November 21, 2006

The Inside is the Outside

Brief updates, since I haven't in a while.

So I left off last night at 31,700 and a bit, which certainly puts me well on the downslope (wordcount-wise, but not for plot, which is really just now picking up). The good news is that the book itself feels less broken in some ways than maybe all of my previous efforts, which I guess is the kind of progress I ought to be making.

This also steels my determination to go back to The Vasty Deep as my next big project. It's become increasingly clear that the next incarnation of that book is going to be a different and sleeker beast than the first one was; one of the good effects of the first person/present tense style I'm using in Black Feathers Fallen is that it corrects in some measure for my tendency to wax poetical in the narration. With greater immediacy comes less sense that I'm telling a story, I think, and I'm less tempted to fall back on tweeness to get the point across. Maybe because there's someting about the delivery that feels less, I dunno, artificial in the first place. Hmm. We'll see how it goes as it goes on.
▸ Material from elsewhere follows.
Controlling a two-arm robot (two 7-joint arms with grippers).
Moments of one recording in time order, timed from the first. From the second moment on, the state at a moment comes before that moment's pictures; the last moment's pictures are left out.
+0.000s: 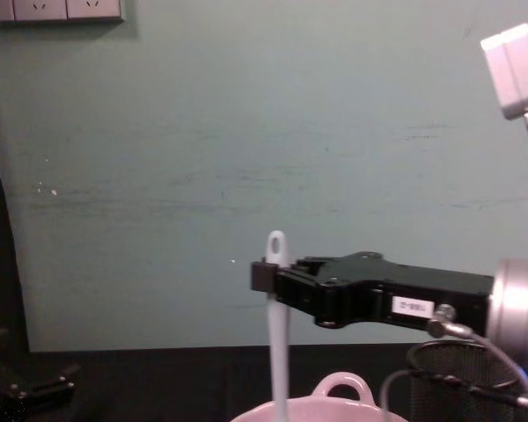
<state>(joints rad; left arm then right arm) -0.20 0.60 0.45 -1.41 -0.25 -0.12 0.03 0.39 0.42 -0.54 -1.47 0.52 0.00 0.62</state>
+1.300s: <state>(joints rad) -0.20 0.60 0.45 -1.41 -0.25 -0.12 0.03 0.38 0.42 -0.46 -1.42 0.51 -0.03 0.54</state>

Shifting the gaze upwards from the navel: I should point out, for those of you who haven't already seen, that Patrick's been making much better documentation of his progress (for NaSoAlMo) this month than I have, on his new blog; and that Andy's been writing again, after too long away, and seems to have catapulted himself right into unlikely celebrity.

Tomorrow night we're off to WV for our first Thanksgiving at home in five years, which may even end up being worth the nine or ten hours in the car it's going to take to get there. Me, I'll be sucked up into The Novel for most of the long weekend, but I've promised to surface from time to time for food and socialization. Still, I'm hoping for Many Words to be coming my way in the next few days, and maybe that way I'll have a chance to update again before Slachtmaand is over. Because if there's one thing the world needs more of, it's pretentious amateur writers dissecting their processes right where everyone can see.